しばらく無言のままでしたが、そばに寝ていた母が「孝雄ちゃん、台所のくど(かまどのこと)の火は大丈夫ね?」と聞きました。僕は、身動きが出来ないので、顔をねじって、かまどの方を見ました。「大丈夫、火は見えないよ」と言うと、母は静かな口調で「吉田へ帰っとったら、良かったね、手を伸ばしてごらん」と言って、手をにぎってくれました。会話は、それを最後にとだえました。

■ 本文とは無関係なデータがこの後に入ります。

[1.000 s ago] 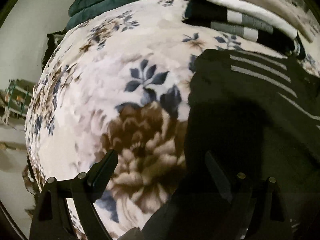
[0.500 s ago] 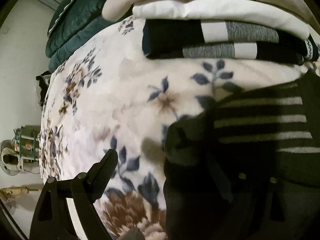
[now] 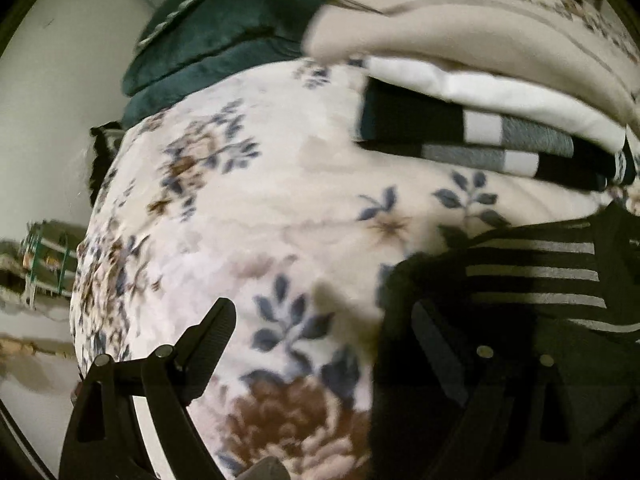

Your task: Fold small clothes

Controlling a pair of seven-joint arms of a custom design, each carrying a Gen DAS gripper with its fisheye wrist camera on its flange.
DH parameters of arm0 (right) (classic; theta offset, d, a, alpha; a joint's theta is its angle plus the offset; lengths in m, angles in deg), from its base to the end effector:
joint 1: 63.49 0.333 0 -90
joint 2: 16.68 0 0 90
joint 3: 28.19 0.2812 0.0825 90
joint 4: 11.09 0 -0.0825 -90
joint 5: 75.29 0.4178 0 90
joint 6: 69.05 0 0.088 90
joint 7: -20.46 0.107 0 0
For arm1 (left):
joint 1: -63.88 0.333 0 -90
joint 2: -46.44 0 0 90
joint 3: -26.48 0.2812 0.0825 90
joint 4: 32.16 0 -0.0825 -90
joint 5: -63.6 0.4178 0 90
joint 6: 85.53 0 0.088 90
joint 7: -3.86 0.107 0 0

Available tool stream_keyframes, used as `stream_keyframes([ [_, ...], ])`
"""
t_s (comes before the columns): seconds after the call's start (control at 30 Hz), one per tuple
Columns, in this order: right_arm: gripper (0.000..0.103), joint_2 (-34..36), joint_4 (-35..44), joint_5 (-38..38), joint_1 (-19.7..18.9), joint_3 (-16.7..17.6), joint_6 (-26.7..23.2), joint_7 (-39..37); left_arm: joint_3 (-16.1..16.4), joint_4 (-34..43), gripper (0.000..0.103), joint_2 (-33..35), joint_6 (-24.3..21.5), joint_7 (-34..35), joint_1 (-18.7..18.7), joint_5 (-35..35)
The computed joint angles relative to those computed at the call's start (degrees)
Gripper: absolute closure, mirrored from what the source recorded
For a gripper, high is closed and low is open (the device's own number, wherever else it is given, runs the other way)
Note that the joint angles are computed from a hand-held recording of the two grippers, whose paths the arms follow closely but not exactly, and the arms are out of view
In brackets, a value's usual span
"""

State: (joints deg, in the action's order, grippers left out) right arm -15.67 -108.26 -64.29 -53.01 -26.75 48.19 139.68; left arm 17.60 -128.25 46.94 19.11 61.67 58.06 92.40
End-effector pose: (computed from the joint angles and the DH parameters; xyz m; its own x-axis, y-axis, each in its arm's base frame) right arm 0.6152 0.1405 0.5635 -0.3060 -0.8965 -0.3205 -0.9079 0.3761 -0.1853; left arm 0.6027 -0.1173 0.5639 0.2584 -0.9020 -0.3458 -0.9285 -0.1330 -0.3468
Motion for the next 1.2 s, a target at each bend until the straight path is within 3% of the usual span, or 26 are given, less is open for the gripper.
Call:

お母ちゃんと呼んでも、答えてくれませんので、不安になり、泣きながら、倒れた柱をのけようともがきましたが、動けませんでした。あとから聞いた話ですが、近所の人が、子供の泣き声がすると言うので、兵隊さんと一緒に掘りおこして、助け出してくれました。しかし、母は柱が倒れて、既に死んでいました。自分と妹は母の両側に寝ていたので、母のおかげで助かりましたが、妹は顔に大けがをしていたそうです。自分も頭に大けがをおっていましたが、掘り出して頂いて、トタン屋根の下のむしろの上に寝かされておりました。しばらくは目が見えておりましたが、ガスを吸った為か、次第に顔がはれあがり、見えなくなり、そのうち気を失ったようです。
母が、死ぬ前に「吉田に帰っとったら良かったね」と言うのは、母の里が、広島県高田郡吉田町にありましたからです。母の姉妹が多く、食べ物にも困る状態でしたので、そかいせずに広島に残っていたと、兵隊に行っていた父から、あとになって聞きました。
又、姉は中島町(原爆投下の中心地)で家屋の引き倒し作業中になくなりました(当時十四才)。死体は、いまだ見つかっていません。